Mercredi 05 Octobre 2016 à 17:55
Pour mettre sur les rails ce projet, François Hollande avait commandé un rapport, dont l’existence a été révélée il y quinze jours par Mediapart, afin d’évaluer précisément la somme des dépenses annuelles allouées aux anciens présidents. Rédigé par le vice-président du Conseil d’État, Jean-Marc Sauvé, et le président de la Cour des comptes Didier Migaud, le rapport a chiffré ces dépenses à 10,3 millions d’euros annuels. Le décret publié ce mercredi devrait permettre de faire baisser sensiblement cette somme…
Pour les cinq prochaines années, les trois hommes conserveront intacts leurs privilèges. À savoir : 7 collaborateurs permanents et 2 agents de service. Au-delà de cette période de transition (qui s'appliquera par la suite à tout président sortant), le décret détermine que le nombre de collaborateurs permanents sera réduit de 7 à 3, et le nombre d’agents de service à disposition de 2 à 1. Aussi, alors qu’ils pouvaient auparavant voyager gratuitement sur les réseaux SNCF et Air France, ils devront désormais justifier d’un déplacement en lien avec leur activité d’ancien président de la République. Même chose pour les réceptions. En revanche, chacun conserve son bureau parisien meublé et équipé, dont le loyer, les charges et les frais généraux sont pris en charge par l’État, ainsi que les véhicules et chauffeurs fournis par le ministère de l’Intérieur, dans le cadre de la protection dont ils bénéficient.
Pour René Dosière, député socialiste et spécialiste du train de vie de l’État, ce nouveau décret est avant tout « symbolique ». « Les économies qu’il va permettre de réaliser, que j’estime autour de 3 millions d’euros, sont significatives mais dans l’absolu, ça reste faible », explique-t-il à Marianne, se félicitant néanmoins du « gain de transparence et de clarté que le décret apporte : les dépenses seront limitées et mieux encadrées. Auparavant, toutes les dépenses réalisées pour les anciens chefs de l’État étaient très opaques. »
Et pour cause : jusqu’à ce mercredi matin, les anciens présidents de la République pouvaient bénéficier de ces privilèges sur la seule base d’une lettre, rédigée en 1985 par Laurent Fabius, alors Premier ministre à l'ex-chef de l'Etat Valéry Giscard d'Estaing et qui en fixait les contours. En sept petits articles, le décret publié aujourd’hui permet de mieux encadrer la pratique. « Oui, il y a un début de régularisation », estime Jean-Christophe Picard, le président de l’association Anticor, qui lutte pour la transparence en politique et avait contesté le mois dernier devant le Conseil d’État la légalité du courrier de Laurent Fabius fixant le statut des anciens Présidents de la République. « Jusqu’à ici, pour encadrer les privilèges en question, il n’y avait qu’une lettre dans un tiroir, c’est peu ! »
Mais, comme René Dosière, Jean-Christophe Picard regrettent que le décret n’aille pas plus loin.
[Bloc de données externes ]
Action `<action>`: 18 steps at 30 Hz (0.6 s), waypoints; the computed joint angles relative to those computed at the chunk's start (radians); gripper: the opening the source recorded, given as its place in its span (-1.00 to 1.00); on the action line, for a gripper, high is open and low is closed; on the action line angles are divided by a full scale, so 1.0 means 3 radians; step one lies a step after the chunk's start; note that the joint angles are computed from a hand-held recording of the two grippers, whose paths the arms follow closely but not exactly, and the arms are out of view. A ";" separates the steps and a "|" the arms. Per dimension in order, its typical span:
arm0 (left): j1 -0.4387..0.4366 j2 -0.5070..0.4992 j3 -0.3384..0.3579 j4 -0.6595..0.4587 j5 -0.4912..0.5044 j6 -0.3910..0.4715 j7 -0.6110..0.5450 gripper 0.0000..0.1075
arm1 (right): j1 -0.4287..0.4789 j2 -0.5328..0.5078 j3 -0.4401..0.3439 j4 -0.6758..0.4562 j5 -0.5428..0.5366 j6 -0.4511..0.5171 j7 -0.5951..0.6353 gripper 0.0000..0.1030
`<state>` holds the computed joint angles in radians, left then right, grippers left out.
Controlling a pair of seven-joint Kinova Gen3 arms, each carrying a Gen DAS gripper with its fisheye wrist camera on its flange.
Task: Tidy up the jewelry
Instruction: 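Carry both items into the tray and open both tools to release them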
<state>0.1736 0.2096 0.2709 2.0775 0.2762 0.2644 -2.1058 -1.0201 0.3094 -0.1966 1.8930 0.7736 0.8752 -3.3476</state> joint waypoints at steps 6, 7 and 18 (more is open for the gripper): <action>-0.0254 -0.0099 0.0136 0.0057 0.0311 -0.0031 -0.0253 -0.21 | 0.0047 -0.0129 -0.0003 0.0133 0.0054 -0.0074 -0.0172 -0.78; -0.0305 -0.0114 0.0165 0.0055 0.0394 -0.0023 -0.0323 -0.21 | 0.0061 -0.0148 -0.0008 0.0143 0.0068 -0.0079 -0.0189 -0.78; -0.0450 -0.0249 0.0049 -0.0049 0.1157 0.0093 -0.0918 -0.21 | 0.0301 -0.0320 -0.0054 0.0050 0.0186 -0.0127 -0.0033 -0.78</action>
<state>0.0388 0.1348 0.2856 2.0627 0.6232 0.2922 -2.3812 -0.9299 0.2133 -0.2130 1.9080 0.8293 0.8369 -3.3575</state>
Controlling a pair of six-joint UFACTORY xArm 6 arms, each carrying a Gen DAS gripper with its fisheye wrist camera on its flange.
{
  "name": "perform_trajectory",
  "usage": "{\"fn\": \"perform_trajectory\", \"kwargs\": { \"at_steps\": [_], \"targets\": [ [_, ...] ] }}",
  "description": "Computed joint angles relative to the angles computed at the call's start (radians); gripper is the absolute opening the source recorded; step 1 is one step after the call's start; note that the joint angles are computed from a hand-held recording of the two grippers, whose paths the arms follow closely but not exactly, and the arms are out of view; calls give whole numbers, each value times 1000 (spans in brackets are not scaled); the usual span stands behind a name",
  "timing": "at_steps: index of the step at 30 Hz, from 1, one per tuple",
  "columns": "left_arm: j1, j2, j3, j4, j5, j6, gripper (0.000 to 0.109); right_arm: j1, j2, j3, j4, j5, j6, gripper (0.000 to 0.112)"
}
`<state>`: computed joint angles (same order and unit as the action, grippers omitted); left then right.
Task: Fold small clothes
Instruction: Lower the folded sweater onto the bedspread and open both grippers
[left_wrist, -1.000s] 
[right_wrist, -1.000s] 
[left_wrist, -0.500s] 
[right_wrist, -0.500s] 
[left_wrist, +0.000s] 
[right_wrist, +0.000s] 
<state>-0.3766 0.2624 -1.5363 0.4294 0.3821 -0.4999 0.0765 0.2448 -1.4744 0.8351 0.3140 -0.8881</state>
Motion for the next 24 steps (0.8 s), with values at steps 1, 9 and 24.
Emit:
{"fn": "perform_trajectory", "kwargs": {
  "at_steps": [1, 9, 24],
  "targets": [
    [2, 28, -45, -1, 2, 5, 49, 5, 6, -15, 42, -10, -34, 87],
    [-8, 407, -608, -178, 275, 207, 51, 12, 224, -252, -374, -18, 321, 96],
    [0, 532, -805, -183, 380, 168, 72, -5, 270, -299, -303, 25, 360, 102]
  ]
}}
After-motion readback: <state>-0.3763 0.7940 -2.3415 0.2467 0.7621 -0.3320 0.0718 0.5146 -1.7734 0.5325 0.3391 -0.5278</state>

Le président d’Anticor s’étonne notamment que François Hollande, qui sera lui-même concerné par le décret à la fin de son mandat, n'ait pas laissé la main au Parlement. « Le problème du cumul des retraites n’est pas du tout abordé, par exemple. C’est tout de même gênant qu’un président à la retraite touche plus qu’un président en activité. Dans les autres métiers, ça n’existe pas ».
Car si le décret régularise et limite les dépenses matérielles, il fait totalement abstraction de la question de la rémunération accordée aux ex-chefs de l’État. Une dotation instaurée par une loi datant de 1955 et qui atteint 65.000 euros annuels. Ajoutée aux 14.400 euros bruts perçus chaque mois en tant que membre de droit du Conseil constitutionnel, ces chefs de l’État à la retraite peuvent prétendre à près de 20.000 euros par mois. La loi qui fait des anciens Présidents de la République des membres de droit du Conseil constitutionnel étant inscrite dans la Constitution, elle ne peut être modifiée que dans le cadre d’une révision, qui n’est pas à l’ordre du jour. « L’idée que les ex-présidents ne doivent plus siéger parmi les Sages est de plus en plus partagée par la gauche et la droite, assure pourtant René Dosière. Mais on ne peut pas envisager de modifier la Constitution seulement pour changer cela. Et même si le nouveau décret est susceptible de faire bouger les choses, il est certain que cette réforme ne se fera pas d’ici la fin du quinquennat Hollande ». C’était pourtant son 47e engagement de campagne en 2012.